5. Recommendations and Best Practices
The synthesis of empirical work yields consensus on methodology for building translated TOFU benchmarks:
- Expert Review of Flagged Items: Target manual validation at items which diverge post-translation (“correct_EN & wrong_ES”), for maximal efficiency.
- Back-Translation and Heuristics: Employ back-translation and named-entity recognition to flag likely translation mistakes, reducing human workload.
- Cultural/Idiomatic Adaptation: Insert explanatory notes or map entities for region-specific content; direct translation alone is insufficient (Plaza et al., 2024).
- Community-Sourced Revision: Open hosting and crowdsourced correction (e.g. #Somos600M) provide sustainable error mitigation and coverage extension.
- Harmonization of Test Harnesses: Adopting a single, well-documented execution environment ensures consistency; clear provenance for language splits and translation quality is essential (Dandamudi et al., 2024).
- Automatic Quality Filtering: Systematic filtering of translated datasets via TTR and BLEU metrics is recommended for large-scale endeavors (Qiu et al., 2022).
- Balanced Pipeline Automation: Where possible, combine automated translation (scalability) with fallback mechanisms and human-in-the-loop checks.
6. Impact and Open Challenges
Translated TOFU benchmarks have enabled rigorous evaluation of multilingual, cross-modal, and cross-lingual systems:
- Robust Cross-Lingual Evaluation: Benchmarks spanning multiple languages/scripts reveal nontrivial challenges in generalization, targeted forgetting, and cultural adaptation, informing both modeling and data collection strategies (Lizzo et al., 10 Jan 2026).
- Scalable Multimodal Pretraining: Machine-translated multimodal corpora (TD-MML) demonstrably outperform solely English pretraining or limited few-shot augmentation, especially in zero-shot transfer settings (Qiu et al., 2022).
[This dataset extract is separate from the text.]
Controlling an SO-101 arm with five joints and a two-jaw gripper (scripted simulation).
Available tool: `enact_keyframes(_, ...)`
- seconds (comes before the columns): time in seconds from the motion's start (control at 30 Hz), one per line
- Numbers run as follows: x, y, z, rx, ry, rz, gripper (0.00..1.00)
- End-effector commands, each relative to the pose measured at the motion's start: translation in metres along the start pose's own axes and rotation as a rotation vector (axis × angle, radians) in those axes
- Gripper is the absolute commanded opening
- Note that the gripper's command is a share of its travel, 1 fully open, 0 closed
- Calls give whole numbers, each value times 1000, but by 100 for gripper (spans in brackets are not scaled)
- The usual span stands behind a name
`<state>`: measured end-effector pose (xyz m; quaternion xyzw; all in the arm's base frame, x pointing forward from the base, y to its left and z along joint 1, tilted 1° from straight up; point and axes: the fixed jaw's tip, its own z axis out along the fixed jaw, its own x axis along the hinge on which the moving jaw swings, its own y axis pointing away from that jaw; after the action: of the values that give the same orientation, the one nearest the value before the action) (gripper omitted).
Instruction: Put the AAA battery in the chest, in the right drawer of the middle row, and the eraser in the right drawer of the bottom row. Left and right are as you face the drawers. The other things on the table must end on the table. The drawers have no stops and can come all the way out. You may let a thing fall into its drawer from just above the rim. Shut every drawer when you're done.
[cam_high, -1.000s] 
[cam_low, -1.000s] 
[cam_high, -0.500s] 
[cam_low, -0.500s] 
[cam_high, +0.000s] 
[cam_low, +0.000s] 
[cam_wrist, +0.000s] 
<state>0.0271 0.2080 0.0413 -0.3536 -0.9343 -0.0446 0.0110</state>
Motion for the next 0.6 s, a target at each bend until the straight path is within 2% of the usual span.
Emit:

- Token Efficiency for Visual Benchmarks: Benchmark-driven innovation in token reduction enables practical scaling of LMMs to multi-image tasks (Pippi et al., 6 Mar 2025).
- Model Development Guidance: The limitations exposed—translation fidelity, replication fragility, domain adaptation—shape future directions for multilingual benchmark design and model assessment (Dandamudi et al., 2024, Plaza et al., 2024).
This suggests ongoing research must integrate automated translation, expert review, error-driven sampling, and community-driven revision to advance benchmark fidelity, coverage, and impact.